(Data excerpts)
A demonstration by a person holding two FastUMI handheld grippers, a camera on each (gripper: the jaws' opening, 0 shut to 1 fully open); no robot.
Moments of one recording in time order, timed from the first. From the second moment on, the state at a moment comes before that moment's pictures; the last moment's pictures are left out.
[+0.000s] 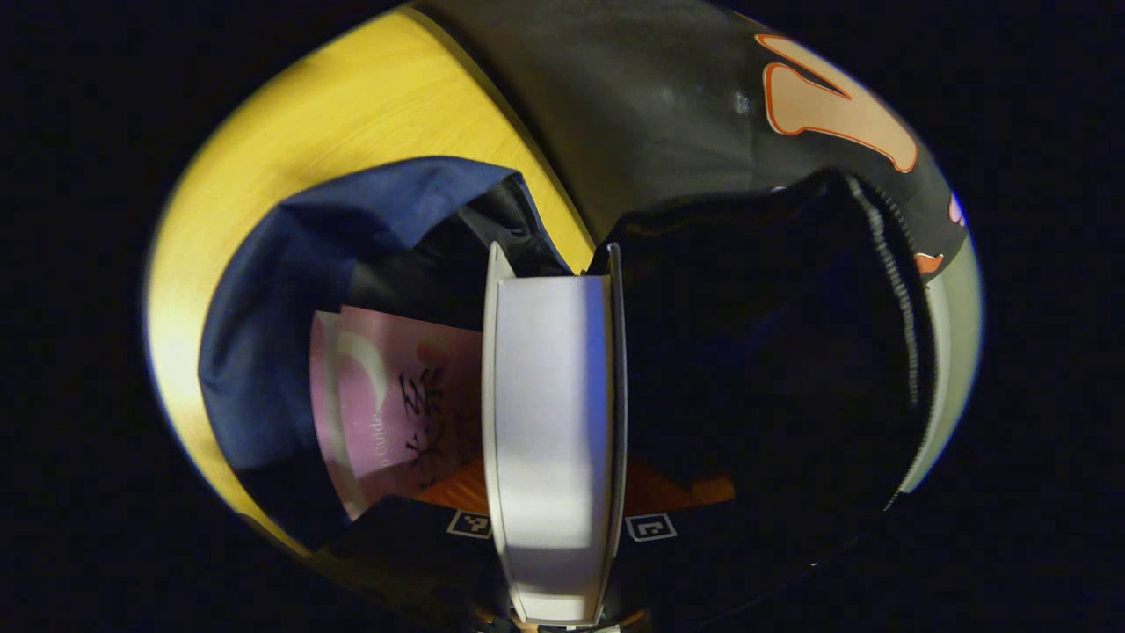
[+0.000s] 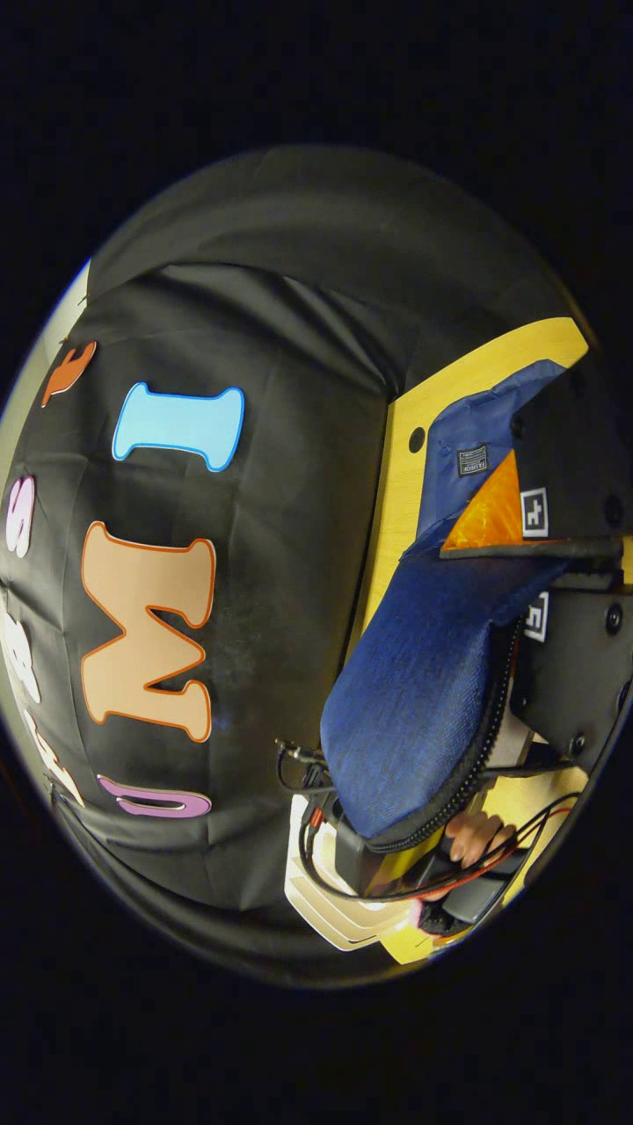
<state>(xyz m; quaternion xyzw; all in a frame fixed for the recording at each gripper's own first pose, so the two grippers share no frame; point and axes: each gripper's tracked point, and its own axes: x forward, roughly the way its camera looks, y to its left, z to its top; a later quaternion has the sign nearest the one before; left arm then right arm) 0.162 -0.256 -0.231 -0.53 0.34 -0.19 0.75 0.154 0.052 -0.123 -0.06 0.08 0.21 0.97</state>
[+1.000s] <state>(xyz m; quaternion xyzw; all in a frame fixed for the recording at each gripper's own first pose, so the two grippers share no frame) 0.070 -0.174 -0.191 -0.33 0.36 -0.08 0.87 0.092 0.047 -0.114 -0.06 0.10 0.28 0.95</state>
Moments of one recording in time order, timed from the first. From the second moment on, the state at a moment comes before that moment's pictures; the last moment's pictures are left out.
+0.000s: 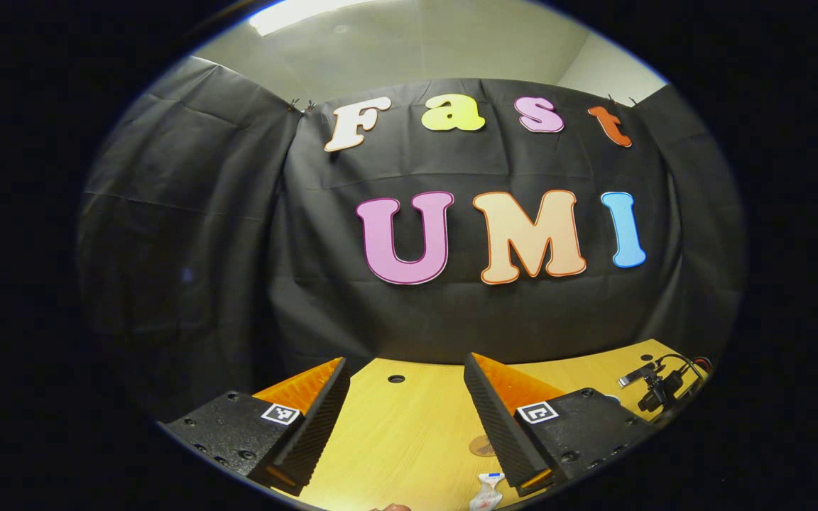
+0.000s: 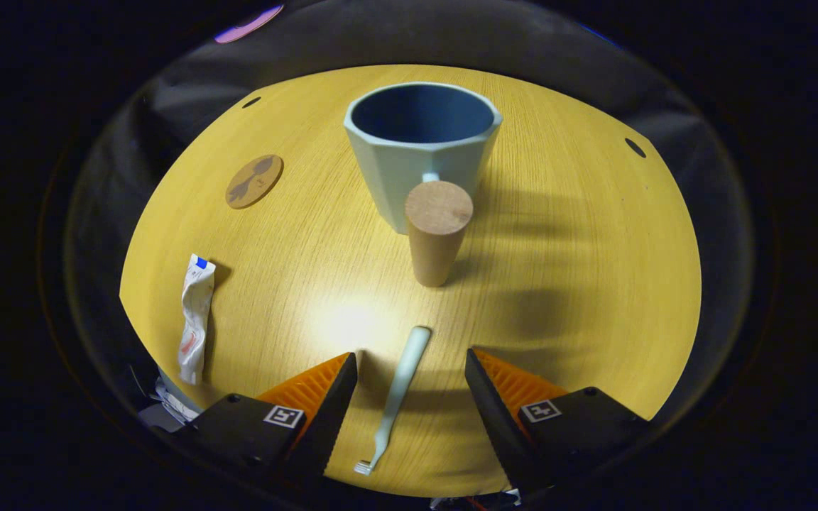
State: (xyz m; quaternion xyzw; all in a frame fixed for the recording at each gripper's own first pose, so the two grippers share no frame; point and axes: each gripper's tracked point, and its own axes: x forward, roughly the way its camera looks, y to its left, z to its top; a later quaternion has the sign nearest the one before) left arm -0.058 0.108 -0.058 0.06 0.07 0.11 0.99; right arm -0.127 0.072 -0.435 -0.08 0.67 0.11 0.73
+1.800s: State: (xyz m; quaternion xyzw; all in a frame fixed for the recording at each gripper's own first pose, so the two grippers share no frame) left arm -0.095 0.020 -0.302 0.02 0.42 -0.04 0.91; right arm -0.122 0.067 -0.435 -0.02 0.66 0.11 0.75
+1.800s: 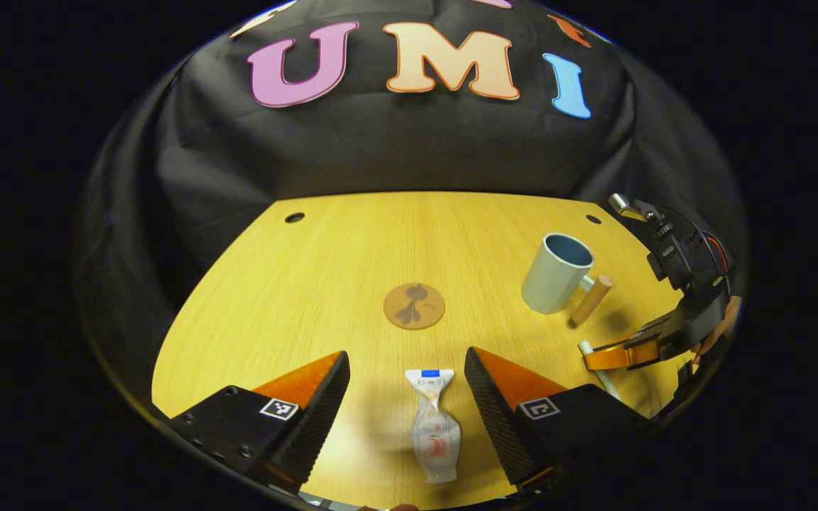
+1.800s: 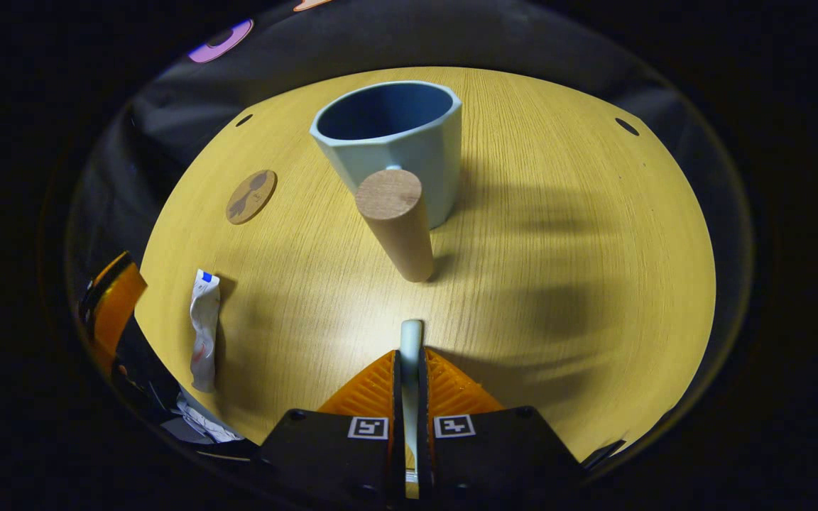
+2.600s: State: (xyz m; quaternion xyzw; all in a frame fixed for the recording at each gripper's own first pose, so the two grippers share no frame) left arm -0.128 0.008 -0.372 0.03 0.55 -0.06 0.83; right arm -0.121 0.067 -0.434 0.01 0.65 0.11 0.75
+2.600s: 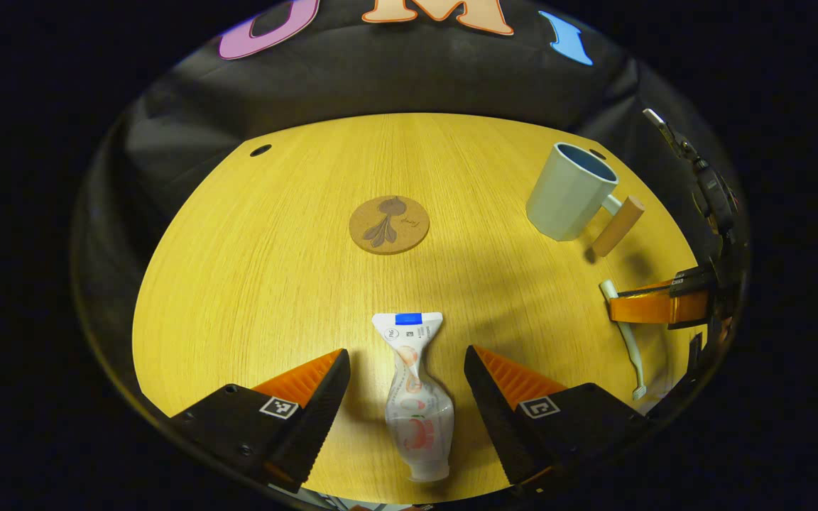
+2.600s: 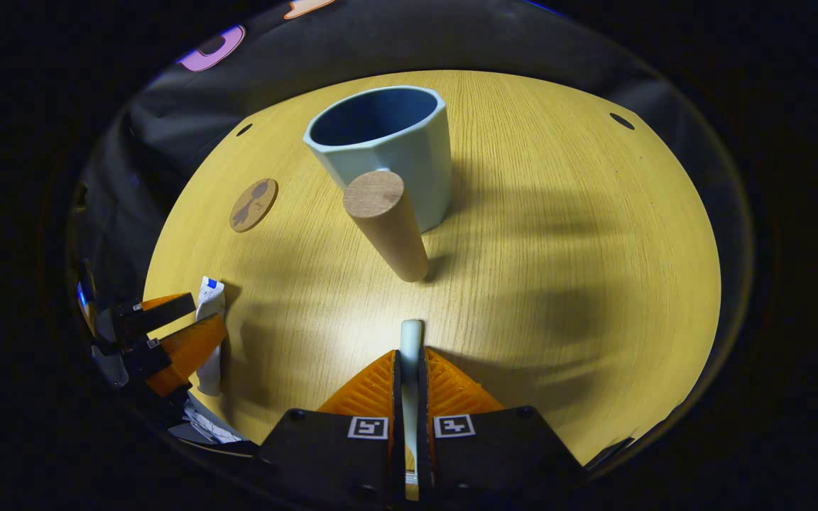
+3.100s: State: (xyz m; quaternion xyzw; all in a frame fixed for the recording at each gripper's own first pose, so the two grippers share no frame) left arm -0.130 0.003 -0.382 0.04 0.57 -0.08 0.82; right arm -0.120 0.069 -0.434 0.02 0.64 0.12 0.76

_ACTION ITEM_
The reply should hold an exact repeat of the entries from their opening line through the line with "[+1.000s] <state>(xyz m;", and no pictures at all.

_SOLUTION TO THIS PROBLEM_
A demonstration by a person holding two FastUMI handheld grippers, a camera on each (gripper: the jaws' opening, 0 shut to 1 fully open); no robot.
Moments of one recording in time order, timed from the first. From the second moment on, the state at a moment comes before that moment's pictures; the last moment's pictures are left out.
[+0.000s] 
[+0.000s] 
<state>(xyz m; quaternion xyzw; all in a frame fixed for the recording at each gripper's own first pose, so the two grippers share no frame; point and axes: each gripper's tracked point, and its own axes: x forward, roughly the way its camera looks, y to its left, z to its top; a later quaternion has the sign nearest the one before; left arm then right arm) 0.162 -0.256 -0.231 -0.53 0.34 -0.19 0.75 0.154 0.052 -0.123 -0.06 0.08 0.21 0.97</state>
[+1.000s] <state>(xyz m; quaternion xyzw; all in a frame fixed for the recording at each gripper's own first pose, so the two grippers share no frame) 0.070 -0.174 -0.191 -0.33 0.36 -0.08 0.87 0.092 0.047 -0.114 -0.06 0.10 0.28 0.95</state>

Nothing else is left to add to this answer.